Your task is to filter the entries and copy every line containing the string "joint".
##### SOURCE INFORMATION
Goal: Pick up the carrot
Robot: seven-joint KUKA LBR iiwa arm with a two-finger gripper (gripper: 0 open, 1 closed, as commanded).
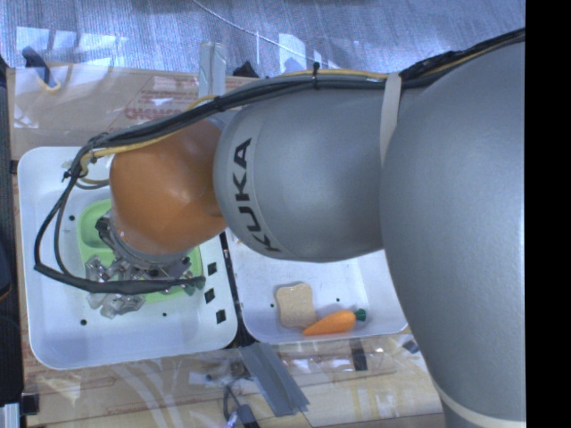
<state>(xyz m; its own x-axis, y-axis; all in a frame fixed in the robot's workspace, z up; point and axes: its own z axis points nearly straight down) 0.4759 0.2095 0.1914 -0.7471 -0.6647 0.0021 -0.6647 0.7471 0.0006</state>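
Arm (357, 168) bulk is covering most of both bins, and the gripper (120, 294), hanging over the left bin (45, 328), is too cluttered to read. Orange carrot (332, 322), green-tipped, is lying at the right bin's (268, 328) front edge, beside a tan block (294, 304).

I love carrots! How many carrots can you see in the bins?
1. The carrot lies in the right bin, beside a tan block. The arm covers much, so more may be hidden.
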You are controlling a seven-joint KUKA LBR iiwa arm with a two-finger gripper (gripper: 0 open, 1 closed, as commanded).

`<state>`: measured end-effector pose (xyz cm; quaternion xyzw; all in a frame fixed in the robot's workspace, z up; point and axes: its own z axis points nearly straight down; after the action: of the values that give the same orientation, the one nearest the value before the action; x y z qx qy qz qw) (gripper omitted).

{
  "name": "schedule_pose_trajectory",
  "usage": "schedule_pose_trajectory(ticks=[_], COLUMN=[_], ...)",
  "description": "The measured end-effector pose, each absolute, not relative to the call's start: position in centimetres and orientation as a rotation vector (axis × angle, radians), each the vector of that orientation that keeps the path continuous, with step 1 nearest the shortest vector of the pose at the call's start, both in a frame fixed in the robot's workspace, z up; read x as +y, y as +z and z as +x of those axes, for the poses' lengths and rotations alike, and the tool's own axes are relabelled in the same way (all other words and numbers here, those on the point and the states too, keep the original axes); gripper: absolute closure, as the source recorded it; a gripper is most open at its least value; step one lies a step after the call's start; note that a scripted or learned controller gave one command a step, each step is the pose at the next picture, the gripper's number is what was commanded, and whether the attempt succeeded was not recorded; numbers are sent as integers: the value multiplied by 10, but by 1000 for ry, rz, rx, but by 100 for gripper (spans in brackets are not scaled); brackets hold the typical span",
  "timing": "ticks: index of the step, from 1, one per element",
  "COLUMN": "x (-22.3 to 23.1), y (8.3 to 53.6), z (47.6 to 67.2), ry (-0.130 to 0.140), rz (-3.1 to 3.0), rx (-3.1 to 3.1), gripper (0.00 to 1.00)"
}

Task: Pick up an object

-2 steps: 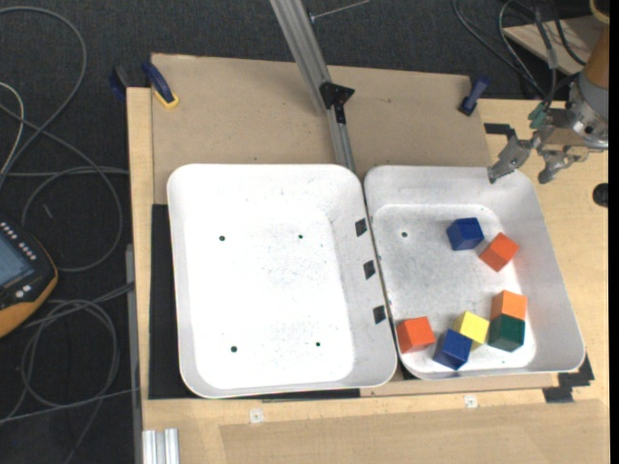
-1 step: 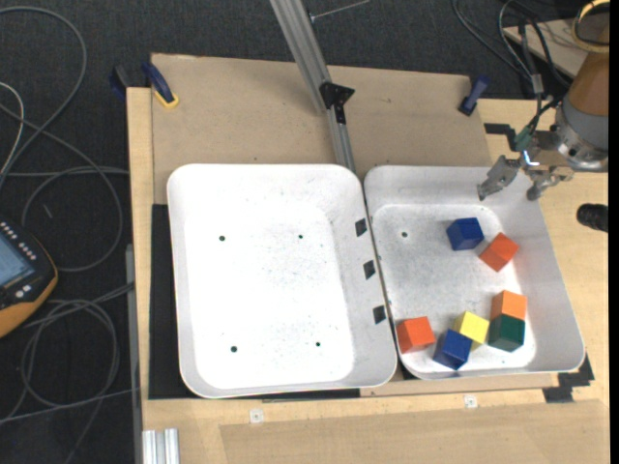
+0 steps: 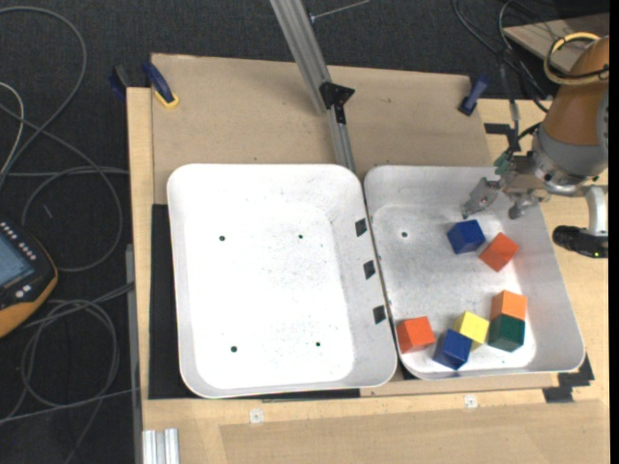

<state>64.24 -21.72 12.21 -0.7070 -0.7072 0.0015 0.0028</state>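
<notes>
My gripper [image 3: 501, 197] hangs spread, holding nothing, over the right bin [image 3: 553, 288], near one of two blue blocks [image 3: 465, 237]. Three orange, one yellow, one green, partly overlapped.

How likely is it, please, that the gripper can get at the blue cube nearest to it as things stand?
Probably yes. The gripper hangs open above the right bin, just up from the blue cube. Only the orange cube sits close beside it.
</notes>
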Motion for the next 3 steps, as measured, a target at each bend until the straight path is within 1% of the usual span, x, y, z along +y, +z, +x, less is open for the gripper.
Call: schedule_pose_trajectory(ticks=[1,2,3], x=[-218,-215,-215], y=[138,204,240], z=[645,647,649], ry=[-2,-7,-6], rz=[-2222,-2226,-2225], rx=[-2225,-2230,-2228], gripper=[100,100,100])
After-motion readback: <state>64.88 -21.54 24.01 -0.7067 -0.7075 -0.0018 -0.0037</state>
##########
OUTPUT
Robot: seven-joint KUKA LBR iiwa arm with a two-finger gripper (gripper: 0 open, 1 closed, as commanded).
You are controlling a seven-joint KUKA LBR iiwa arm with a two-finger gripper (gripper: 0 open, 1 closed, as commanded).

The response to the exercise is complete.